En este Domingo de Ramos se nos ofrece la lectura de la pasión de Jesús, según el evangelista Lucas.
Al empezar la Semana Santa, la iglesia y la liturgia nos abren una poderosa ventana sobre el gran misterio del dolor: desde la perspectiva cristiana, la pasión y la muerte de Jesús resumen y concentran este gran misterio.
Los cristianos intentamos leer y dar un sentido al misterio del dolor desde Jesús y su terrible experiencia.
¿Por qué existen el mal y la muerte?
¿Tiene sentido el dolor?
¿Cómo interpretar el dolor que nos afecta?
¿Es compatible la creencia en un Dios de amor con la existencia del dolor y la muerte?
Todas preguntas que desde siempre la humanidad se hace, a nivel individual y colectivo, desde la filosofía hasta las tradiciones religiosas.
Sin duda dolor, mal y muerte quedan envueltos en el Misterio: nuestra finitud y nuestra limitada capacidad no pueden desentrañar completamente el Misterio.
También ocurre otra cosa: podemos encontrar unas pistas sabias y aceptables para intentar explicar este misterio, pero cuando el mal y el dolor nos atacan personalmente, todas estas explicaciones quedan en segundo lugar y retorna potente la pregunta: ¿por qué?
El otro cuestionamiento que a menudo se escucha – especialmente cuando el mal y el dolor atacan a supuestos inocentes y justos – es: “¿por qué a mi?”
Está pregunta en realidad ya está viciada por el ego: “¿y por qué no?” podríamos responder.
Jesús es el paradigma del justo y del inocente que sufre y muere injustamente. Todos los evangelistas intentan resaltar este aspecto, haciendo referencia a la Escritura:
“Al ser maltratado, se humillaba y ni siquiera abría su boca: como un cordero llevado al matadero, como una oveja muda ante el que la esquila, él no abría su boca. Fue detenido y juzgado injustamente, y ¿quién se preocupó de su suerte? Porque fue arrancado de la tierra de los vivientes y golpeado por las rebeldías de mi pueblo. Se le dio un sepulcro con los malhechores y una tumba con los impíos, aunque no había cometido violencia ni había engaño en su boca” (Is 53, 7-9)

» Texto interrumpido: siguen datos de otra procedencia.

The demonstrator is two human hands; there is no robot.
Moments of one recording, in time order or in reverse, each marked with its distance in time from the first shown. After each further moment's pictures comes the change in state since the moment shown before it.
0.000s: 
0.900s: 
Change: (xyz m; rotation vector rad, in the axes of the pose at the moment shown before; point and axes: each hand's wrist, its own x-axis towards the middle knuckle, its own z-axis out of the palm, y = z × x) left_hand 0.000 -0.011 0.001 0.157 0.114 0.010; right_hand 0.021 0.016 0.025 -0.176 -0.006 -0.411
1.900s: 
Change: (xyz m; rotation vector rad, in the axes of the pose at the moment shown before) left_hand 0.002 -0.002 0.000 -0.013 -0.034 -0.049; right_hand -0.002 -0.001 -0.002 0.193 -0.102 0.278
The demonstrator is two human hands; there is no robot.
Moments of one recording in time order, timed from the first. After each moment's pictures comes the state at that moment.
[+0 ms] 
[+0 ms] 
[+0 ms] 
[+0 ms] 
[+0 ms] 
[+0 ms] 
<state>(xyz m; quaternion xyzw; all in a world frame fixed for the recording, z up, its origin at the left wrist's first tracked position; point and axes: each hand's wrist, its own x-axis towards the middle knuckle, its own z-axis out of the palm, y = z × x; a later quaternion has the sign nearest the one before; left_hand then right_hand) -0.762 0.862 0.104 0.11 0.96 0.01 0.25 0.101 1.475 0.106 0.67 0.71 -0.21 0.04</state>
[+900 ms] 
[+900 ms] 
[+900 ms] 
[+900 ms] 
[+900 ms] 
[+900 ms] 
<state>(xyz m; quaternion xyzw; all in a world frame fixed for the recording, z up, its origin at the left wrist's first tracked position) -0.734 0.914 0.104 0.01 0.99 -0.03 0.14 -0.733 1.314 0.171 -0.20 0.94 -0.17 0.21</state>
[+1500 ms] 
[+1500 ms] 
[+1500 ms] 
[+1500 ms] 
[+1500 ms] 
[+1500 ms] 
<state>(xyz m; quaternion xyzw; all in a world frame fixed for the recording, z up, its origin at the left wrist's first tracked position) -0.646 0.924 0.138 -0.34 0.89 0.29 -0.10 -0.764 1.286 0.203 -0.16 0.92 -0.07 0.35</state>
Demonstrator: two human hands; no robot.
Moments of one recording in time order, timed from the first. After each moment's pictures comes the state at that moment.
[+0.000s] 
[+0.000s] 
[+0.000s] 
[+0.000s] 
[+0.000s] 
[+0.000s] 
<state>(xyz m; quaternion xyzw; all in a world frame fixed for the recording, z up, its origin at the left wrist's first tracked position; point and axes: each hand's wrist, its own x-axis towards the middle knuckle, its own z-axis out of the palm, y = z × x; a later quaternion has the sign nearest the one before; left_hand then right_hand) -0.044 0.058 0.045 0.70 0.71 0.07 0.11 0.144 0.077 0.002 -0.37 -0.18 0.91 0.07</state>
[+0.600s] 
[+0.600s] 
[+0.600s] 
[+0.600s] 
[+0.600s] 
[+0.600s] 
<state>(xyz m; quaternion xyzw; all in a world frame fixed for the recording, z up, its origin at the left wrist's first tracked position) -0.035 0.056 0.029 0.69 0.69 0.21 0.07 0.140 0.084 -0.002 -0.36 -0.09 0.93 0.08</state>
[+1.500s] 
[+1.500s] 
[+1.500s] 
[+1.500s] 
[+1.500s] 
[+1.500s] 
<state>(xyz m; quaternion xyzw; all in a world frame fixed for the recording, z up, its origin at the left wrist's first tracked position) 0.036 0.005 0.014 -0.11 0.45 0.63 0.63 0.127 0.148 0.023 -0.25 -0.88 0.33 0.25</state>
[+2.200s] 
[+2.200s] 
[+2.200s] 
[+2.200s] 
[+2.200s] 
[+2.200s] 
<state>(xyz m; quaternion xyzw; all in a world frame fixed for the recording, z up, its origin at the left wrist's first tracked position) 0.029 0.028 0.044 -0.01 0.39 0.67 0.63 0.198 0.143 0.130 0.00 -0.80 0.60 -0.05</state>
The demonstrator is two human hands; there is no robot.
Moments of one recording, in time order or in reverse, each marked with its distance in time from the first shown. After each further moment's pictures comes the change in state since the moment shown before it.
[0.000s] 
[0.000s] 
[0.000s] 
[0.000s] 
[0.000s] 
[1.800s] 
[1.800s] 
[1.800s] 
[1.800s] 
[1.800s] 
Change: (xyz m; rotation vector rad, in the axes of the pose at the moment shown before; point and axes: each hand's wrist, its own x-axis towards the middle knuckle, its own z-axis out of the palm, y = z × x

A la luz de la consciencia actual de la humanidad existen interpretaciones de la muerte de Jesús que no podemos aceptar. Son interpretaciones que nos llevarían directamente a una visión perversa y sádica de Dios. Interpretaciones que nada tienen que ver con la propia experiencia y visión del maestro de Nazaret.
Si decimos que Dios “quiso” la muerte de Jesús estaríamos hablando de un Dios malvado y sádico.
Si decimos que Dios “permitió” la muerte de Jesús estaríamos hablando de un Dios distante y medio indiferente.
La raíz del “problema teológico” es siempre la misma: la visión de un Dios externo y separado y una concepción exterior de la salvación.
Desde el teísmo no hay soluciones validas y humanizantes.
La teología y la espiritualidad de los últimos decenios se están dando cuenta que desde ese lugar, caemos en un circulo vicioso sin posibilidad de salida.
Hay que abrir otras puertas, otras posibilidades, otra visión. El camino místico y de la no-dualidad es una enorme y brillante puerta.
Hoy simplemente quiero dar unas pistas concretas y prácticas a partir de la experiencia misma de Jesús y del texto que nos convoca.
¿Cómo Jesús vivió el mal?
¿Cómo Jesús enfrentó el dolor y la muerte?
Jesús desarmó el mal, asumiéndolo. La lucha en contra del mal lo refuerza… lo estamos viendo todos los días, la historia nos lo muestra a cada paso. No estamos aprendiendo. El mal se asume y se trasforma en luz desde dentro: este es el sentido más profundo de la palabra redención.
En segundo lugar Jesús acepta. Queda expresado claramente en su oración en el huerto de los olivos. A menudo no hay explicaciones racionales o coherentes para el dolor. El único camino sabio es la aceptación radical y humilde de la porción de dolor que la vida nos ofrece.
Por último el perdón. Un perdón que nace de la comprensión y la consciencia. El mal es siempre fruto de la falta de consciencia y lucidez: “Padre, perdónalos, porque no saben lo que hacen” (23, 34).
En el fondo y en sentido estricto mal, dolor y muerte hunden sus raíces en la inconsciencia.
El camino es, entonces, un camino de consciencia. Camino de consciencia que pasa por asumir, aceptar, perdonar.
Este camino nos llevará a vivir como resucitados, a darnos cuenta de la Vida que late oculta en todo.
Ya vivimos en la resurrección, ya estamos en la Vida. Somos resurrección y somos Vida: lo experimentamos desde nuestra fragilidad y estamos llamados a manifestarlo cada vez más.